[INFORMATION SUPPLIED]:

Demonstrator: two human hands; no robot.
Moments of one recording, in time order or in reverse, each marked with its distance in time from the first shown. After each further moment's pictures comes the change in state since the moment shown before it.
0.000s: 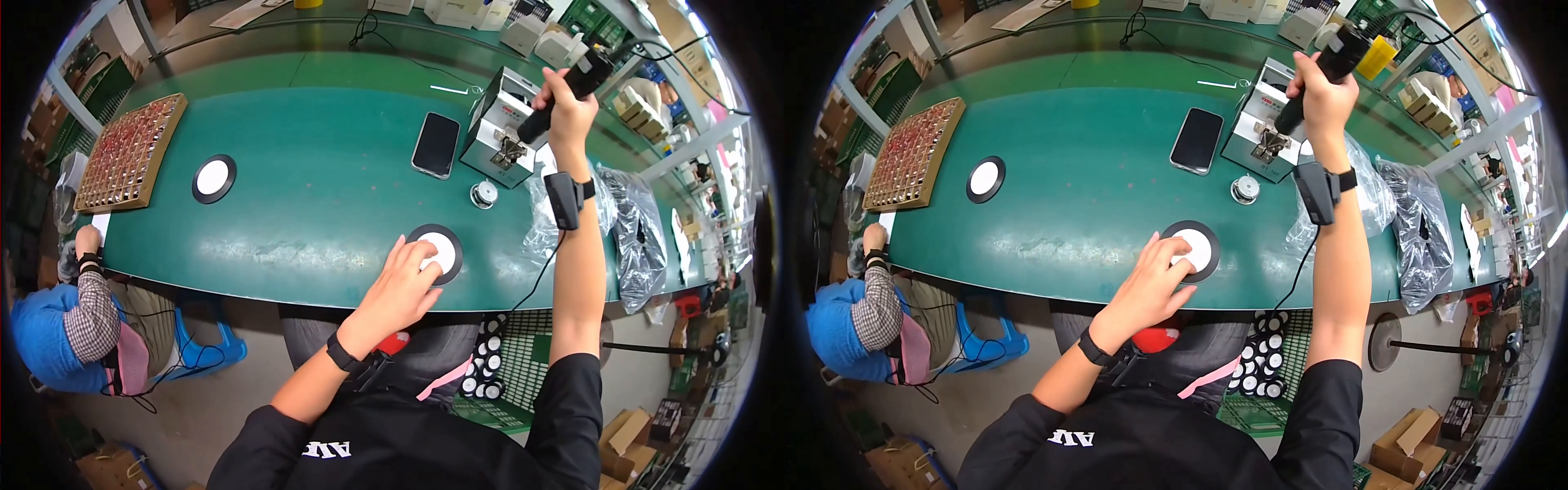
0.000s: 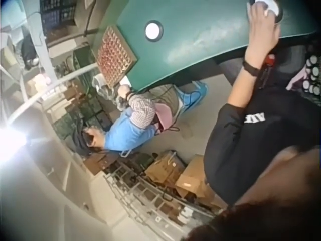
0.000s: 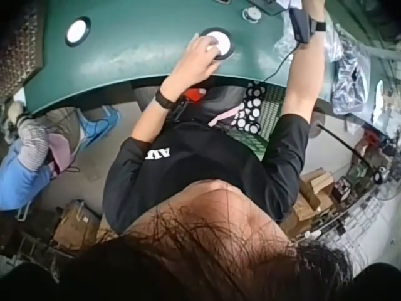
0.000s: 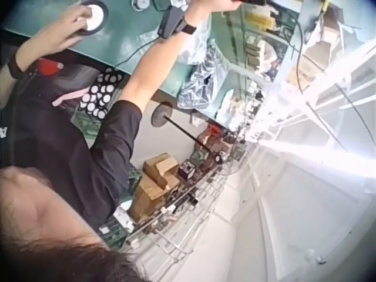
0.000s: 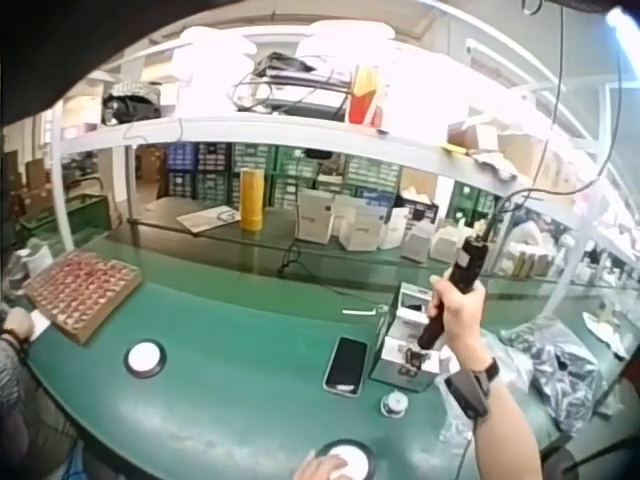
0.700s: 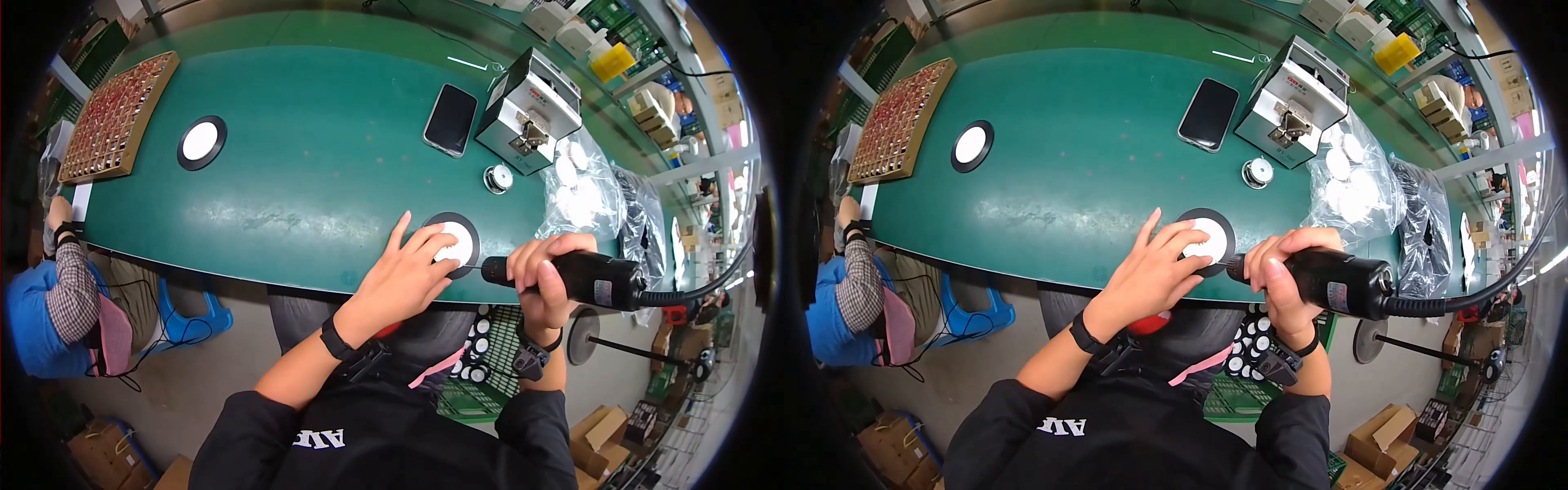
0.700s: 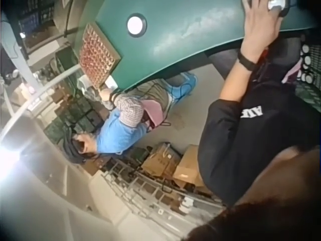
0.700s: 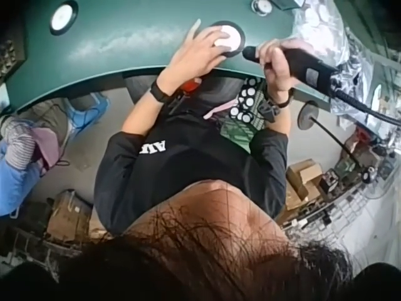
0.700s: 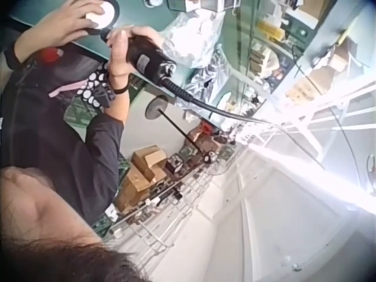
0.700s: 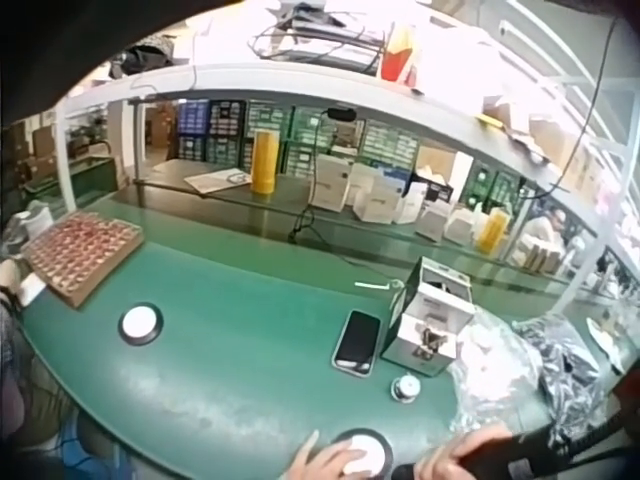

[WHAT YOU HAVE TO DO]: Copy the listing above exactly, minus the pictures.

[EXERCISE ANSWER]:
Demonstrator: two human hands; no robot.
Moments of one recording, in time order or in reverse, each marked with its distance in time from the first shown. After each further moment's pictures comes the change in state since the moment shown before it.
0.000s: 
0.000s: 
0.000s: 
0.000s: 
0.000s: 
0.700s: 
0.700s: 
0.700s: 
0.700s: 
0.700s: 

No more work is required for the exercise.